What happens in practice is the following. Now that we have a definition of the ratio of temperatures in terms of the efficiency $\eta$ of the reversible heat engine running between reservoirs of these temperatures:

$$\frac{T_2}{T_1} = 1-\eta$$

one defines a “standard” unit temperature (e.g. as something like that of the triple point of water), then the full temperature definition follows. This definition can be shown to be equivalent to the definition of temperature for a system:

$$T^{-1} = k\,\partial_U S$$

i.e. the inverse temperature (sometimes quaintly called the “perk”) is how much a given system “thermalizes” (increases its entropy) in response to the adding of heat to its internal energy $U$ (how much the system rouses or “perks up”). The Boltzmann constant depends on how one defines one’s unit temperature – in natural (Plank) units unity temperature is defined so that $k = 1$.

With our knowledge of statistical mechanics, thermodynamic entropy can be defined in terms of marginal information and is tightly linked to the information-theoretic Shannon entropy. The two are equal for a thermalized system of perfectly uncorrelated (statistically independent) constituents – the special case envisaged by Boltzmann’s Stosszahlansatz (molecular chaos, although Boltzmann’s own word means “collision number hypothesis”). So the equation $\delta S = \frac{\delta Q}{T}$ becomes even more a definition of temperature in terms of more basic ideas of energy and information. Note, however, that the thermodynamic entropy calculated from marginal distributions $N \sum p_j \log p_j$ is not in general equal to the Shannon entropy in these units: one in general has to take into account correlations between particles, which lessens the entropy (because particle states partially foretell other particle states). See, for a good explanation of these ideas:

E. T. Jaynes, “Gibbs vs Boltzmann Entropies”, Am. J. Phys. 33, number 5, pp 391-398, 1965

as well as many other of his works in this field.

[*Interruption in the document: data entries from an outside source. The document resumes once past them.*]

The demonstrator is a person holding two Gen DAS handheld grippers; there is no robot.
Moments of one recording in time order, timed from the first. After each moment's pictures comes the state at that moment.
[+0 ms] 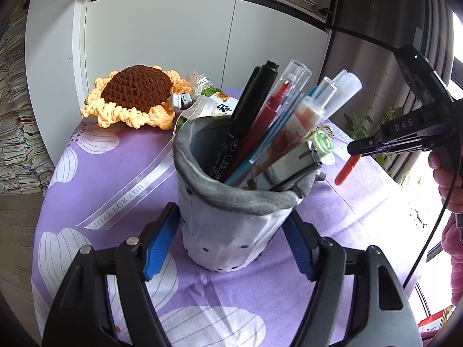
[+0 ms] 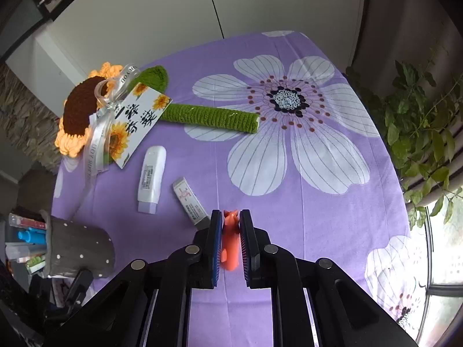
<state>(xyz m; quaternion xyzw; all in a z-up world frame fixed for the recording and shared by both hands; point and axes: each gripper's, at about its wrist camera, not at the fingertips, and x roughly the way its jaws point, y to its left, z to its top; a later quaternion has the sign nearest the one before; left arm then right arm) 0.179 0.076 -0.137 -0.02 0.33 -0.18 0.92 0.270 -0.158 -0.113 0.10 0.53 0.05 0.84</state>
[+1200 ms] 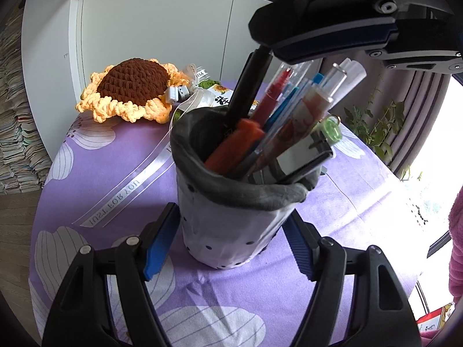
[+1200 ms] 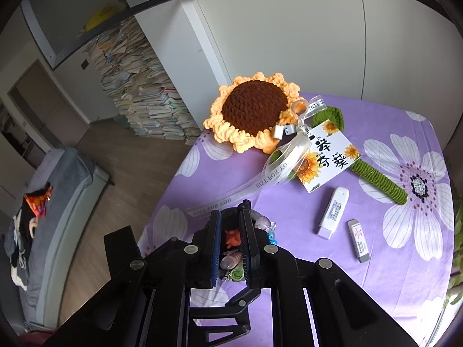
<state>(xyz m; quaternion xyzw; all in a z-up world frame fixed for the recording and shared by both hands) 0.188 0.076 -0.142 -0.01 0.35 -0.18 0.92 0.238 -0.016 -0.036 0.03 0.46 0.29 0.84</state>
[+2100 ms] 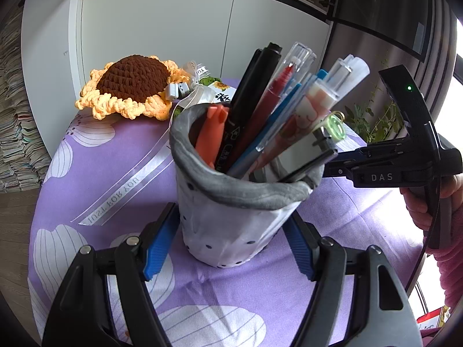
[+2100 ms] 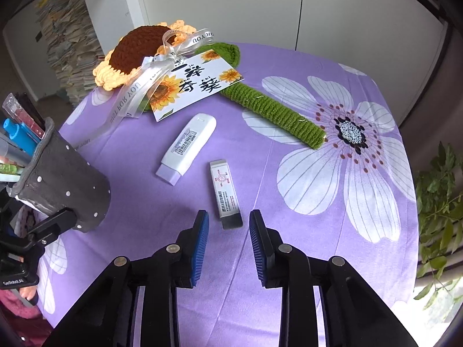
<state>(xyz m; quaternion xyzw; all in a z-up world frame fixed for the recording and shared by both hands) 0.187 0.075 -0.144 -0.01 0.36 -0.18 0.92 0.266 -0.121 -0.151 -0.06 0.49 0.17 0.85</state>
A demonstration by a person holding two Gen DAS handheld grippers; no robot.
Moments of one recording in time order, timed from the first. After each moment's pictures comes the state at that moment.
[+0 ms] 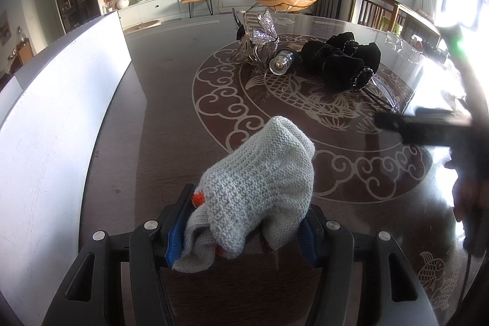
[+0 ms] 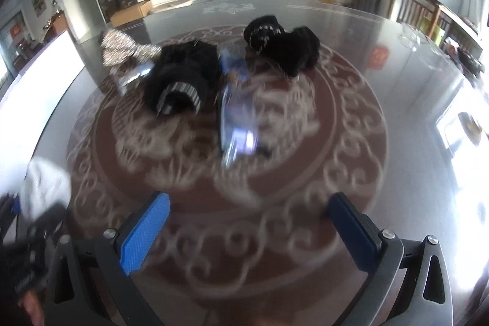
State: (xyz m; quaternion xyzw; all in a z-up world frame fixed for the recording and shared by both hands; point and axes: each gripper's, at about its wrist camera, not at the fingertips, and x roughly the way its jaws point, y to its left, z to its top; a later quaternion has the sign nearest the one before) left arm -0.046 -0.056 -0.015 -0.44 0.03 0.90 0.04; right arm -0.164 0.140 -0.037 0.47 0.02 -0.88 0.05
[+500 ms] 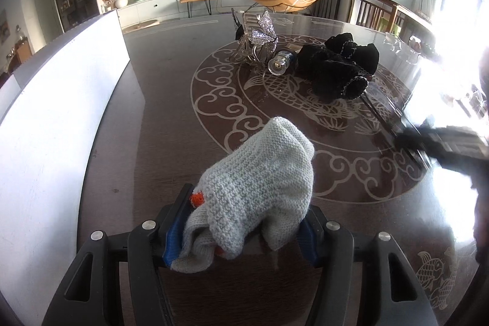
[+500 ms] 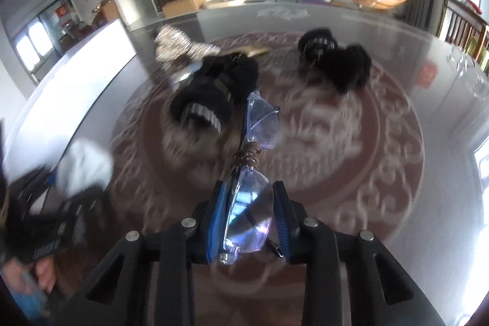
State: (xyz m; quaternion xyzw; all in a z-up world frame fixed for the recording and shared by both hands) left arm -0.047 -0.055 -0.014 -0.44 0.02 0.90 0.05; right arm -0.123 0.143 -0.031 0.47 0.01 -0.86 0.18
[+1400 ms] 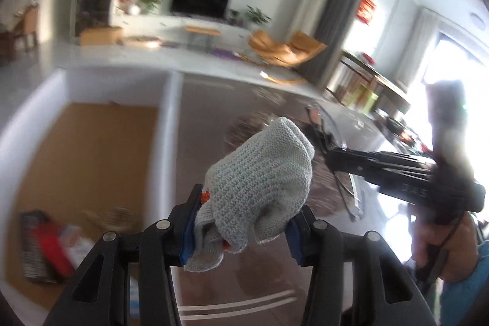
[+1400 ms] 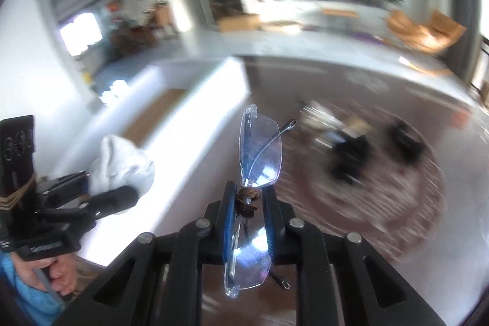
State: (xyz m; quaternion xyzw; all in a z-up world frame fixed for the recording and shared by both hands) left arm 0.061 -0.188 0.134 -0.35 -0.11 0.93 0.07; right arm -0.055 0.006 0.115 0.40 0.02 -0.86 0.31
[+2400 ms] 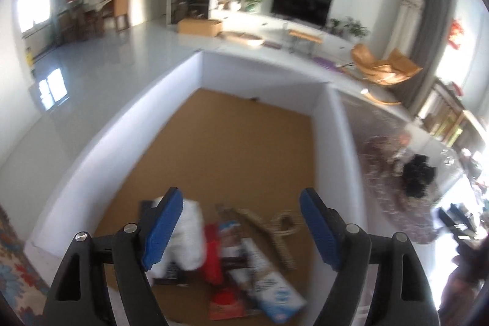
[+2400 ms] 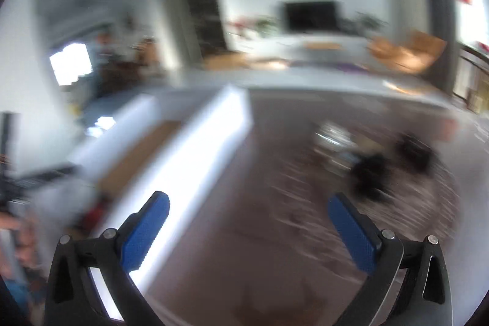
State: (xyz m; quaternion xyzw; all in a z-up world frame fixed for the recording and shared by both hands) left arm 0.060 -0.292 0.112 -0.37 -0.13 0.91 -0.12; right arm -0.043 0.016 0.049 0.34 0.00 -0.92 0.19
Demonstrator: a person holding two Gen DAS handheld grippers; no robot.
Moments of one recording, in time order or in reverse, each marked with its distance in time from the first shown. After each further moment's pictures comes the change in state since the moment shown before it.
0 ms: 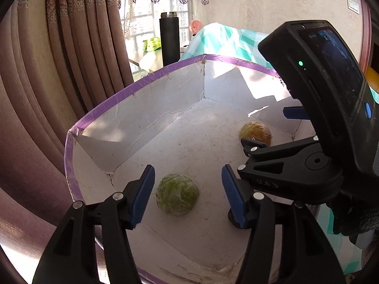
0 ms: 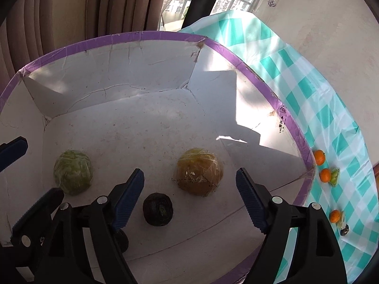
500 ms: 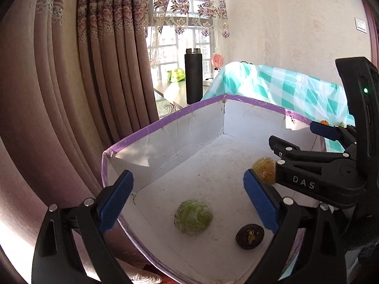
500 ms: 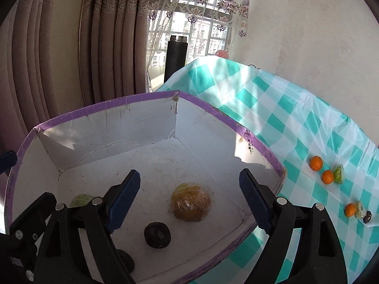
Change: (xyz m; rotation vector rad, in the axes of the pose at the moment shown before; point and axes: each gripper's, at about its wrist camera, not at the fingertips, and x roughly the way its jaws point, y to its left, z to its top) left arm -0.040 0.000 0.005 -0.077 -0.249 0.117; right arm -0.054 -0.052 -0.028 0.278 -0.404 0.060
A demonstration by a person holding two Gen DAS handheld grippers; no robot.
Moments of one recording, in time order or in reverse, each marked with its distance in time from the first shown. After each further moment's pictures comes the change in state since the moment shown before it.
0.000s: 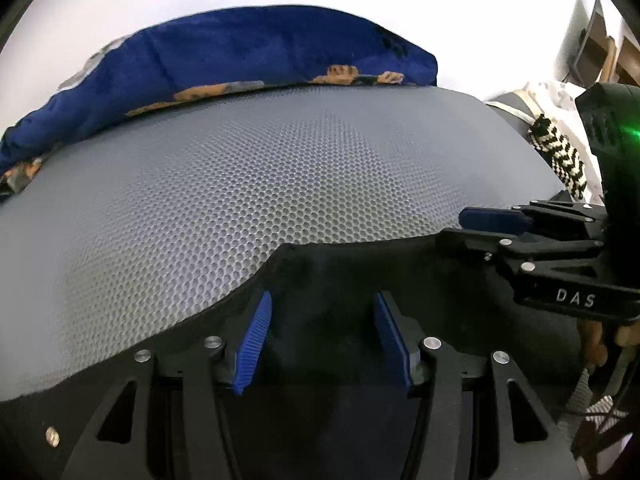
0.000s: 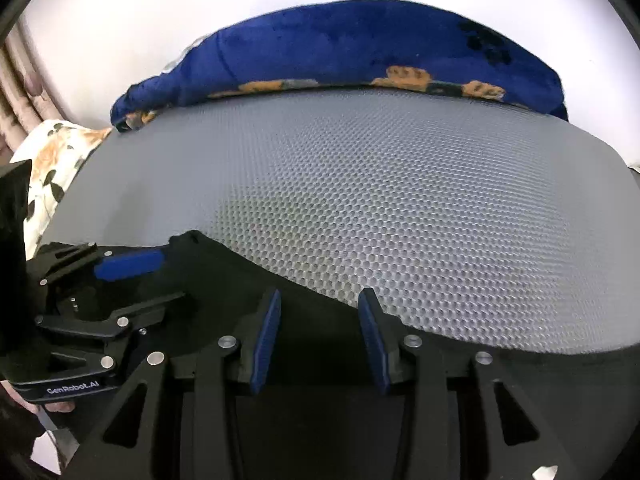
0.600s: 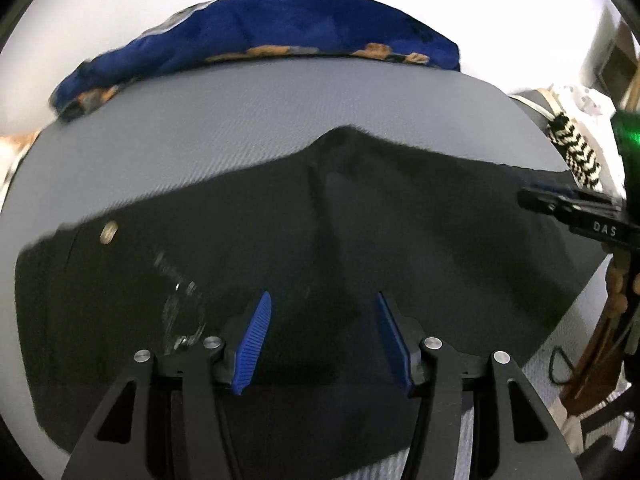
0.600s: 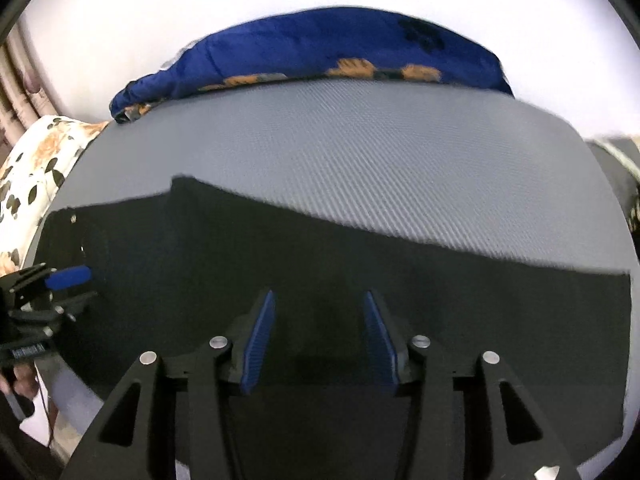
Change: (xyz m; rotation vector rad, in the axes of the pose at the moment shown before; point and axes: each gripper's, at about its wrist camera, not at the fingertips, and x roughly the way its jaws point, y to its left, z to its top) left arm -0.074 0.004 -0.094 -0.123 0.059 0.110; right arm -0.066 -0.032 -0.071 0.044 0.011 -0.066
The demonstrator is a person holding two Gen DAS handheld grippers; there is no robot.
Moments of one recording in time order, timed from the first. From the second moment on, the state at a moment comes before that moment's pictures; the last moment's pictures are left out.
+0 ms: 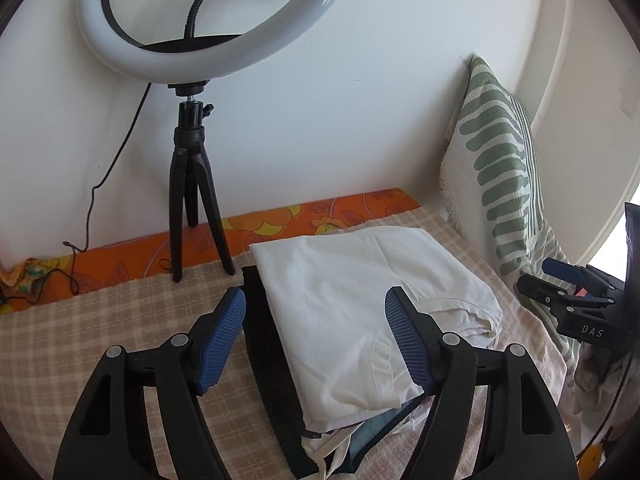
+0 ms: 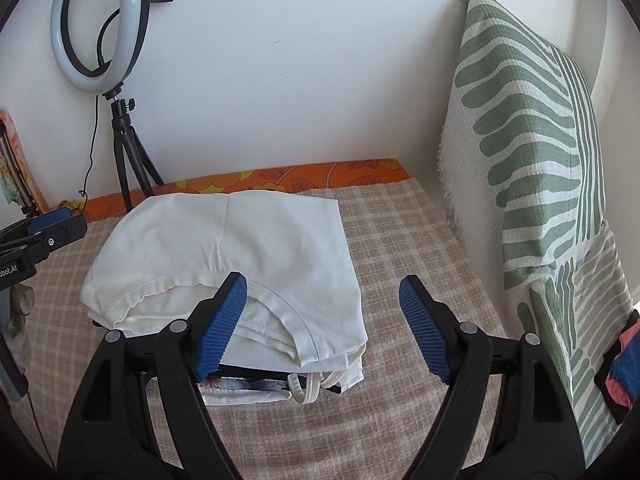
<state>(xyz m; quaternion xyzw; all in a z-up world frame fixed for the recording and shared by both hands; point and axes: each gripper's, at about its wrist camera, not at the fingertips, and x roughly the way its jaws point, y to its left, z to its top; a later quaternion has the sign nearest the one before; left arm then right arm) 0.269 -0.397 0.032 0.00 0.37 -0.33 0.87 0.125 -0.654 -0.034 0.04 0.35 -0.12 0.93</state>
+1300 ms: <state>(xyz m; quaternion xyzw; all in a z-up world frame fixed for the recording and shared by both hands) 0.086 -0.254 0.082 0.05 0.26 -0.33 0.91 -0.043 -0.503 -0.002 0.06 0.25 -0.13 0.96</state>
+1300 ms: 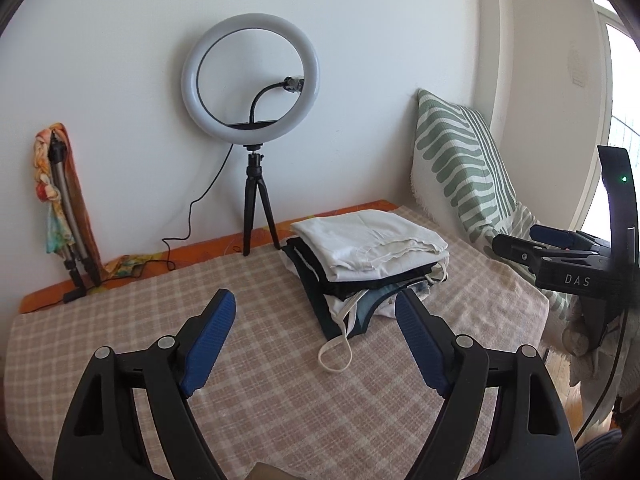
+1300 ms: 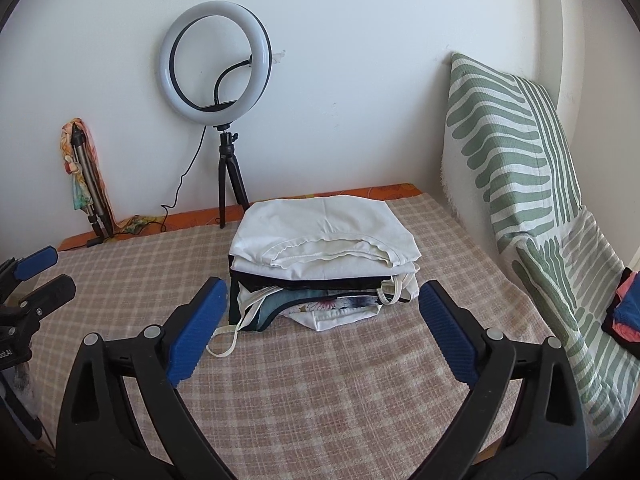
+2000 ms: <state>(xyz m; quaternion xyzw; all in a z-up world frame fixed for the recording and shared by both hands) 0.048 -0.223 0.064 0.06 0.24 -0.30 0.92 -0.072 -0.470 -0.020 0.07 0.19 -0.15 0.97</state>
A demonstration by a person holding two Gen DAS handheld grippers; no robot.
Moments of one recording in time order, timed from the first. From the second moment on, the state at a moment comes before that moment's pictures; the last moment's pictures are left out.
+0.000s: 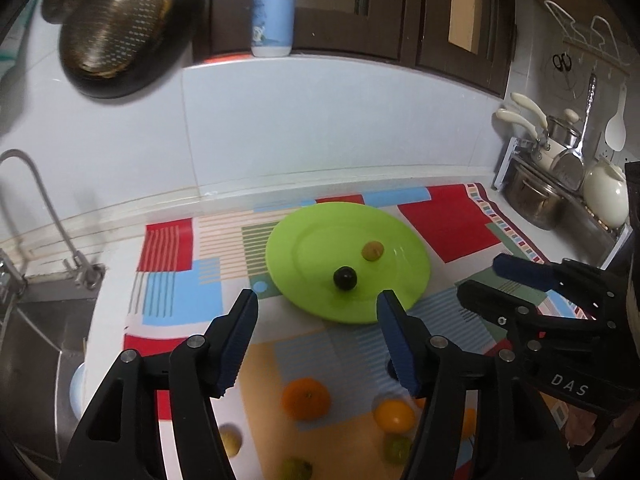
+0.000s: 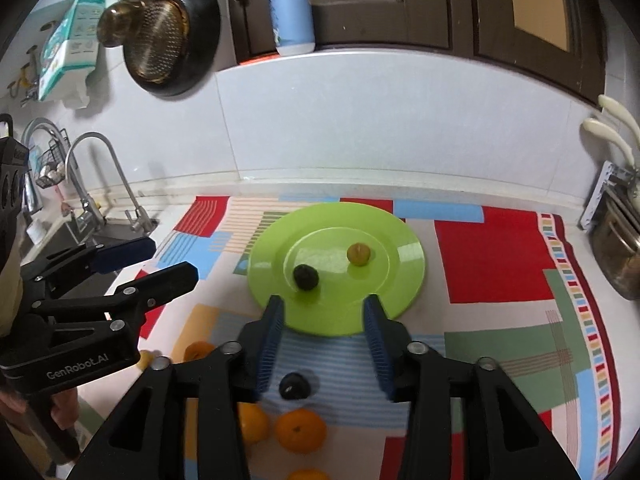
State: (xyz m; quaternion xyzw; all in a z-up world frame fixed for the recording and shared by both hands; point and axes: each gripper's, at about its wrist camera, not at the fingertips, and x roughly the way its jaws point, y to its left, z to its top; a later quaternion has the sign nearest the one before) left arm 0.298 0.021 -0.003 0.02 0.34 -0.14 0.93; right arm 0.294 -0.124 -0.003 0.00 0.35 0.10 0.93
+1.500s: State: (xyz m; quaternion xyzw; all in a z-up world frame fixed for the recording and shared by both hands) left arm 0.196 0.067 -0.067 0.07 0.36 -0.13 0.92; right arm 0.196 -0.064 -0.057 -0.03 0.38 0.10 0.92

Now temperature is sometimes said to be proportional to the average energy of a system’s thermalized constituent particles. This is true for ideal gasses, but not the general definition. To see this, let’s apply the definition $T^{-1} = k\,\partial_U S$ to a thermalised system of quantum harmonic oscillators: suppose they are at distinguishable positions. At thermodynamic equilibrium, the Boltzmann distribution for the ladder number (number of photons / phonons in a given oscillator) is:

$$p(n) = \left(e^{\beta\,  \hbar\,\omega }-1\right) e^{-\beta\,\hbar\, \omega \, (n+1)}$$

The mean oscillator energy is then:

$$\left<E\right> = \frac{\hbar\,\omega}{2}\,\coth\left(\frac{1}{2}\,\beta\,\hbar\,\omega \right)$$

The Shannon entropy (per oscillator) is then:

$$S = -\sum\limits_{n = 0}^\infty p(n) \log p(n) = \frac{\beta\,\hbar\,\omega\,e^{\beta  \,\hbar\,\omega}}{e^{\beta\,\hbar\,\omega}-1} – \log \left(e^{\beta\,\hbar\,\omega}-1\right)$$

so the thermodynamic temperature is then given by (noting that the only way we change this system’s energy is by varying $\beta$):

$$T^{-1} = \partial_{\left<E\right>} S = \frac{\mathrm{d}_\beta S}{\mathrm{d}_\beta \left<E\right>} = \beta$$

but this temperature is not equal to the mean particle energy at very low temperatures; the mean particle energy is:

$$\begin{array}{lcl}\left<E\right> &=& \frac{1}{\beta}+\frac{1}{12}\,\beta\,\hbar^2\omega^2-\frac{1}{720}\,\beta^3 \,\hbar^4\,\omega^4+\frac{\beta^5\,\hbar^6\,\omega^6}{30240}+O\left(\beta^7\right) \\
&=&  T+\frac{1}{12}\,T^{-1}\,\hbar^2\,\omega^2-\frac{1}{720}\,T^{-3}\,\hbar ^4\, \omega^4+\frac{T^{-5}\,\hbar^6\,\omega^6}{30240}+O\left(T^{-7}\right)\end{array}$$

so that you can see that the your original definition as the mean particle energy is recovered for $T>>\hbar\omega$, the photon energy.